Look through the records below for the line holding "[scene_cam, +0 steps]". Write it out exactly, with each following line through the line holding "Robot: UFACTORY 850".
+++
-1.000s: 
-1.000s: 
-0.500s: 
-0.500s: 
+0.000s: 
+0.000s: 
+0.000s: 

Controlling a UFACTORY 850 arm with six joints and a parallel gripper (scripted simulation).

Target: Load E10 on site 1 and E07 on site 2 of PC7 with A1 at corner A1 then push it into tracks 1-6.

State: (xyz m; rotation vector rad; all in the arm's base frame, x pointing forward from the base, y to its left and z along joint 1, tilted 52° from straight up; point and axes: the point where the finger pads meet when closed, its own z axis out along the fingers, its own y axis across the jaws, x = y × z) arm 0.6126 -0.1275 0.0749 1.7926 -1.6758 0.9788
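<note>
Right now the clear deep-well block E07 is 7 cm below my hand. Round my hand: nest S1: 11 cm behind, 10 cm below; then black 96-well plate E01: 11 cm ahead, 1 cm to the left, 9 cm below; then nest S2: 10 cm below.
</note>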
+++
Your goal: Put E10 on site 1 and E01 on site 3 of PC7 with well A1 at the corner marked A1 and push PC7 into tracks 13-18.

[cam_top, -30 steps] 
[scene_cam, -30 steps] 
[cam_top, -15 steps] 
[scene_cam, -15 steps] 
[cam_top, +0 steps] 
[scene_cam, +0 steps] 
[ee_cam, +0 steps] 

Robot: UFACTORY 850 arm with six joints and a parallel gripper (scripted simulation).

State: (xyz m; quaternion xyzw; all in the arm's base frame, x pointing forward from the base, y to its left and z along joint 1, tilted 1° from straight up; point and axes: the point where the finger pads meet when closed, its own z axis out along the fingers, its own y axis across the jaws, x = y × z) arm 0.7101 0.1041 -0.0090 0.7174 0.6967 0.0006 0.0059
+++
**Response area**.
[scene_cam, +0 steps] 
[ee_cam, +0 steps] 

Robot: UFACTORY 850 arm with six joints and a parallel gripper (scripted simulation).

Here the exercise is finished.